Data excerpts
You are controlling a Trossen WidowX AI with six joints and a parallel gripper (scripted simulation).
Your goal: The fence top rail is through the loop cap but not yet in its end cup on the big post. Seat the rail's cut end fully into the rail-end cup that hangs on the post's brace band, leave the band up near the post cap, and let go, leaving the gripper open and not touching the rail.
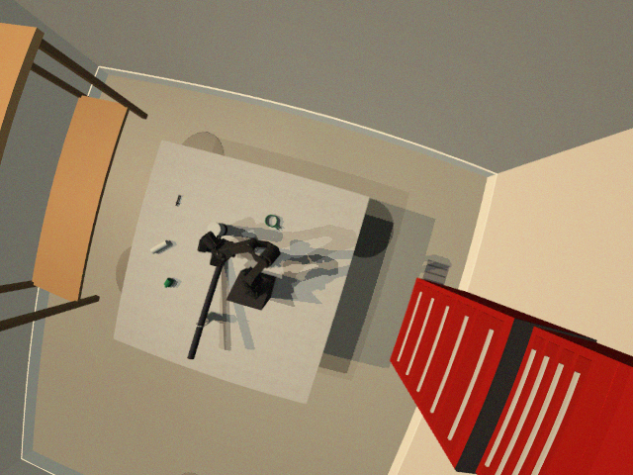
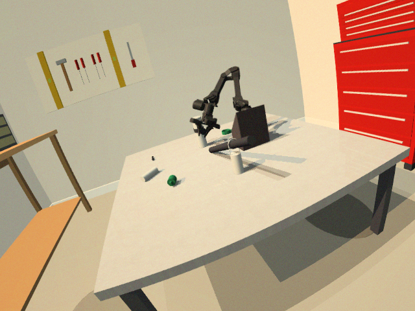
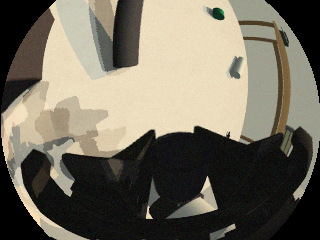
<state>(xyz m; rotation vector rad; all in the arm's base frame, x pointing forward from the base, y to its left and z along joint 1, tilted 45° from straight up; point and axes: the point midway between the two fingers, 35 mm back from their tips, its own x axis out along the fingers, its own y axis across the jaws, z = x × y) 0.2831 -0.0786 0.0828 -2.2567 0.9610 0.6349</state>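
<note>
Now: the dark cup 3 cm to the right of my gripper tip, 3 cm above it and 1 cm behind it. From my gripper tip the other things lie so: dark bolt (36 cm ahead, 13 cm to the right, 9 cm below); short white tube (35 cm ahead, 17 cm to the left, 8 cm below); green ring (24 cm to the right, 21 cm behind, 8 cm below).
</note>
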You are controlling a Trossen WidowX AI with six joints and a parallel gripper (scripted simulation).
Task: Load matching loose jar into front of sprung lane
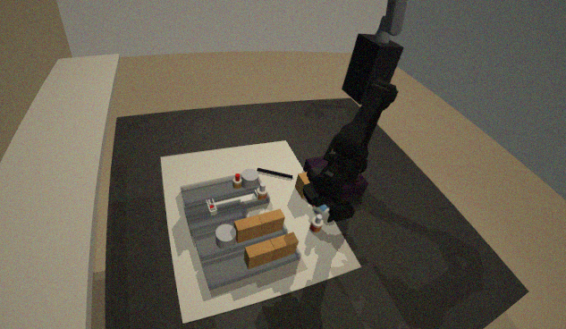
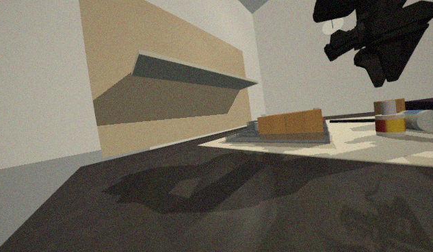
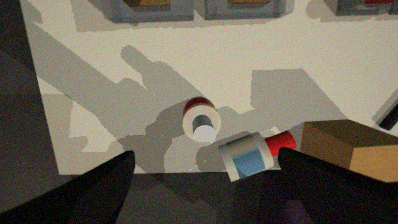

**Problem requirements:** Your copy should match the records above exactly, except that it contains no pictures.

**Answer section:**
You are controlling a Trossen WidowX AI with six joints and a parallel gripper (scripted simulation).
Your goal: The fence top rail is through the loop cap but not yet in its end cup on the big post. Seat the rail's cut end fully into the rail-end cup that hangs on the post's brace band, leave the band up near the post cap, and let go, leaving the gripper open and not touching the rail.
<state>(xyz m; rotation vector rad; all in the arm's base frame, x pointing forward from the base, y to its left and z along joint 1, tilted 45° from straight up; point and axes: the point midway between the two fingers, 35 mm back from their tips, its own x axis out along the fingers, its own y axis across the jaws, z = x × y) 0.2831 -0.0786 0.0828 -2.2567 0.9610 0.6349</state>
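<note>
Now: the dark cup 3 cm to the right of my gripper tip, 3 cm above it and 1 cm behind it. From my gripper tip the other things lie so: dark bolt (36 cm ahead, 13 cm to the right, 9 cm below); short white tube (35 cm ahead, 17 cm to the left, 8 cm below); green ring (24 cm to the right, 21 cm behind, 8 cm below).
</note>
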You are controlling a Trossen WidowX AI with six joints and a parallel gripper (scripted simulation).
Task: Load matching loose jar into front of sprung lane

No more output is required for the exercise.